Ads in LLMs

Where we are now: ads are going live in ChatGPT

Advertising in large language models has shifted from speculation to reality. OpenAI has begun rolling out ads inside ChatGPT in a controlled test, marking the first major move by a generative AI platform to monetise its conversational product. (OpenAI)

This initial phase is highly selective:

  • Ads are currently only being shown to logged-in users of ChatGPT’s free tier and the lower-tier Go subscription in the United States. (OpenAI)
  • Paid tiers such as Plus, Pro, Business, and Enterprise remain ad-free. (OpenAI Help Center)
  • Advertisers must commit a significant minimum spend (reported at around $200,000) to participate in the early OpenAI Ad Pilot Program. (The Business Brief)

Costs per thousand impressions (CPMs) in early reporting are suggested to be significantly higher than many traditional digital channels. (Financial Times)

How the ads are being shown

OpenAI emphasises that ads are:

  • Clearly labelled and visually separate from the AI’s responses
  • Placed below responses rather than embedded inside them
  • Selected to be relevant to the user’s conversation topic, chat history and interactions within the limits of the test
  • Not used to influence what ChatGPT writes in response to prompts; OpenAI says answers remain independent and unbiased. (OpenAI)

There are also privacy and control measures in place, such as the ability for users to dismiss ads, delete ad-related history, and toggle personalisation settings. (Search Engine Land)

Example Ad from OpenAI

Why this matters

For brands and paid media strategies, this development has several important implications:

  1. A new high-intent media environment
    ChatGPT sits at the intersection of search, research and decision-making.

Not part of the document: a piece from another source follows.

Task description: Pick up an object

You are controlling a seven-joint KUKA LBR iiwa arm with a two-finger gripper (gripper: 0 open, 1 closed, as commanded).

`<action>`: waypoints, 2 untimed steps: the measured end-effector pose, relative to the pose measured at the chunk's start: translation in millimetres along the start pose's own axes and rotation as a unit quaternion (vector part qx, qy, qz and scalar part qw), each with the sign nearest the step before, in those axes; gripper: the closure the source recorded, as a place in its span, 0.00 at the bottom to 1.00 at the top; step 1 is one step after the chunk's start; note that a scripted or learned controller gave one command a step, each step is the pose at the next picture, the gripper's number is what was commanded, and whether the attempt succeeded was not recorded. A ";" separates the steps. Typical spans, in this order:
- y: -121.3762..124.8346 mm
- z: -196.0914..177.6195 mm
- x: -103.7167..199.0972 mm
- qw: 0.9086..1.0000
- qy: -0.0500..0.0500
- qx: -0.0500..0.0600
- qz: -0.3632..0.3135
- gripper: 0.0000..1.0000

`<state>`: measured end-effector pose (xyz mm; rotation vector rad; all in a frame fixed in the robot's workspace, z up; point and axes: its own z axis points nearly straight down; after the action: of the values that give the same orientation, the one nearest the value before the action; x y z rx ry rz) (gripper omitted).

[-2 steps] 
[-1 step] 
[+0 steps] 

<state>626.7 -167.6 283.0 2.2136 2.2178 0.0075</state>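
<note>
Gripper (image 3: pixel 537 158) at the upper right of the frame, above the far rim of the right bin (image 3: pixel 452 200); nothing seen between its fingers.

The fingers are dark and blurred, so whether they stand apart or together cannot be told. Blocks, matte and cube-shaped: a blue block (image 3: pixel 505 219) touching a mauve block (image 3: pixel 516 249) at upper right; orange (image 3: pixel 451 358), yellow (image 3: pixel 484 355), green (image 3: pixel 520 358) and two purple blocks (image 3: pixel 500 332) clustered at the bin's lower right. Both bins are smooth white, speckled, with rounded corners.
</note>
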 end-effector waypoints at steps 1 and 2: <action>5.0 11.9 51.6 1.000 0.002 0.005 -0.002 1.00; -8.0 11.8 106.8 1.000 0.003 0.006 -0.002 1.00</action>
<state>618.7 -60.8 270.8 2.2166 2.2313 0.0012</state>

Ads here reach users during moments of high intent; something that could be powerful for upper-funnel visibility and product discovery.
  2. Early access is premium and limited
    With high minimum buys and a pilot structure, this is not a mass-market self-serve channel yet. It is attracting enterprise budgets and major advertisers first.
  3. Trust and experience are central to adoption
    OpenAI is testing these ads cautiously, clearly labelled and separate, to protect user trust and retain the integrity of responses. That said, the wider LLM ecosystem is debating the role of advertising, with some competitors explicitly rejecting ads to maintain neutrality and user trust. (The Verge)
  4. Potential future formats and sophistication
    OpenAI has signalled it will explore additional ad formats, targeting models and interaction types as it learns from early performance and user feedback. (OpenAI)

What this isn’t yet

  • This is not yet a widely available, global advertising channel
  • It is not currently self-serve
  • Paid tiers remain ad-free for now, meaning the opportunity is initially tied to free / lower-tier user segments
  • There is no evidence yet that ads influence model responses, despite more recent developer code suggesting this could be explored later

What to expect next

As OpenAI and partners refine this early product, we anticipate:

  • Broader availability beyond the US
  • Expanded advertiser access models (beyond the high minimum spend)
  • New measurement and attribution challenges unique to conversational AI environments
  • Debate and scrutiny around how ads interact with trust, transparency and relevance

For now, LLM advertising is in its early, high-value stage. It has the potential to reshape how brands reach audiences in AI-driven discovery moments, but it is not yet a mainstream paid media channel.